The New York Times is still in exclusive possession of a confidential government document recommending that the Federal Energy Regulatory Commission sue several individuals at JPMorgan Chase over alleged "manipulative schemes" in connection with energy trading in California and Michigan.

I can confirm that the document exists and recommends official actions against the JPMorgan executives. But the document itself remains elusive.

As does the question of who gave it to the Times.

JPMorgan sources initially said the company believed the document was leaked by FERC. Later, it said that it was unclear who leaked the document, but that it was clear whoever leaked it was trying to make the bank "look bad by telling one half of the story."

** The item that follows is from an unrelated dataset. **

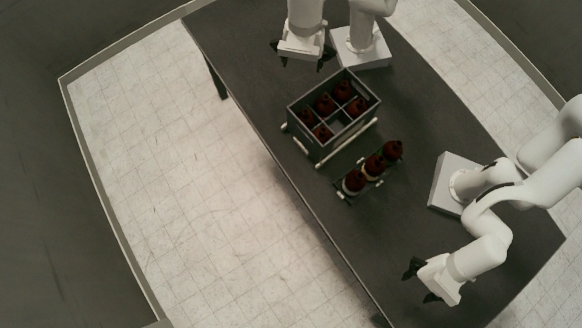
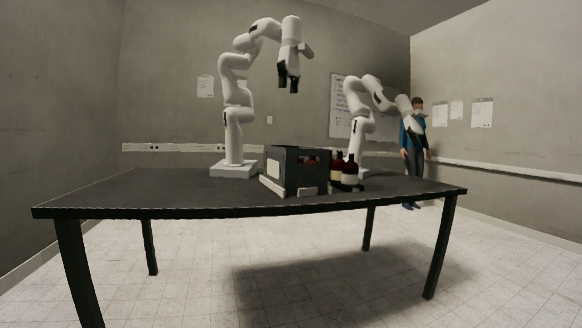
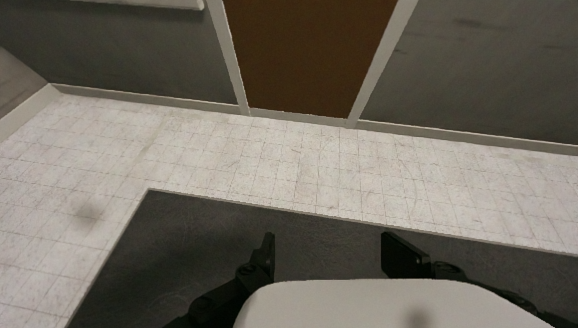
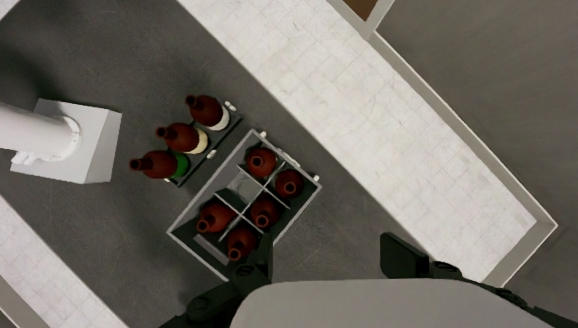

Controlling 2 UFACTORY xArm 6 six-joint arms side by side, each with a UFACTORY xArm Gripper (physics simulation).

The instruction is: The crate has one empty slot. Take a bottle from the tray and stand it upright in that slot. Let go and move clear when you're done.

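Seen in the pictures: left gripper, fingertip midpoint: (image 1: 414, 288) (image 2: 421, 146) (image 3: 327, 250); right gripper, fingertip midpoint: (image 1: 301, 65) (image 2: 288, 90) (image 4: 326, 251); left arm's base at its link origin: (image 1: 463, 186) (image 4: 59, 139); right arm's base at its link origin: (image 1: 360, 42) (image 2: 234, 164).
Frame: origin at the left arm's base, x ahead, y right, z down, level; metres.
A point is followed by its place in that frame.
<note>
The grey crate (image 1: 296, 127) @[y 0.572, x 0.321, z -0.052 m] (image 2: 295, 175) @[y 0.586, x 0.320, z -0.021 m] (image 4: 210, 183) @[y 0.442, x 0.190, z -0.117 m] has six compartments; several hold dark red bottles. The empty slot (image 1: 337, 124) @[y 0.507, x 0.163, z 0.048 m] (image 4: 246, 189) @[y 0.491, x 0.182, z 0.048 m] is the middle one of the row facing the tray. The tray (image 1: 350, 201) @[y 0.264, x 0.341, z 0.052 m] (image 2: 357, 189) (image 4: 192, 167) @[y 0.321, x 0.138, z 0.052 m] holds three upright bottles: white-labelled (image 1: 355, 181) @[y 0.298, x 0.315, z -0.068 m] (image 2: 351, 170) @[y 0.322, x 0.331, z -0.033 m] (image 4: 206, 111) @[y 0.320, x 0.301, z -0.066 m], cream-labelled (image 1: 374, 166) @[y 0.290, x 0.230, z -0.066 m] (image 2: 338, 167) @[y 0.316, x 0.237, z -0.032 m] (image 4: 182, 138) @[y 0.312, x 0.217, z -0.065 m] and green-labelled (image 1: 392, 150) @[y 0.285, x 0.140, z -0.067 m] (image 4: 159, 164) @[y 0.304, x 0.136, z -0.064 m]. My right gripper (image 1: 302, 64) @[y 0.608, x 0.274, z -0.332 m] (image 2: 288, 87) @[y 0.608, x 0.274, z -0.332 m] (image 4: 326, 251) @[y 0.608, x 0.274, z -0.332 m] is open and empty, high above the table. My left gripper (image 1: 415, 289) @[y -0.048, x 0.443, z -0.157 m] (image 2: 417, 137) @[y -0.048, x 0.443, z -0.157 m] (image 3: 327, 250) @[y -0.048, x 0.443, z -0.157 m] is open and empty, away from the tray.
The dark table (image 1: 280, 80) @[y 0.808, x 0.188, z 0.056 m] (image 2: 200, 192) @[y 0.911, x 0.192, z 0.056 m] carries both arm bases (image 1: 360, 47) @[y 0.671, x -0.134, z -0.024 m] (image 1: 452, 185) @[y 0.037, x 0.036, z -0.008 m]. Pale strips (image 1: 347, 142) @[y 0.426, x 0.197, z 0.027 m] edge the crate's foot on the tray side. A person (image 2: 414, 140) stands behind the table. A brown door (image 3: 310, 55) shows beyond the table edge.
</note>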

"It is full of salacious and inaccurate BS," one person familiar with the matter said.

A U.S. government source familiar with the matter denies the leak came from FERC. This source believes the leak came from JPMorgan itself, in an attempt to prepare the market in advance of the filing of an actual lawsuit.

The story in the Times, however, does not seem to imply much cooperation on the part of JPMorgan. It's nearly all based on government accusations. If it were a JPMorgan plant, you'd expect the bank to at least have tried to spin the allegations a bit.

FERC is not known as a serial leaker, unlike some other regulatory agencies with jurisdiction over financial institutions.

One possibility is that the leak came from outside either JPMorgan or FERC - perhaps from another regulator with whom FERC shared its memo.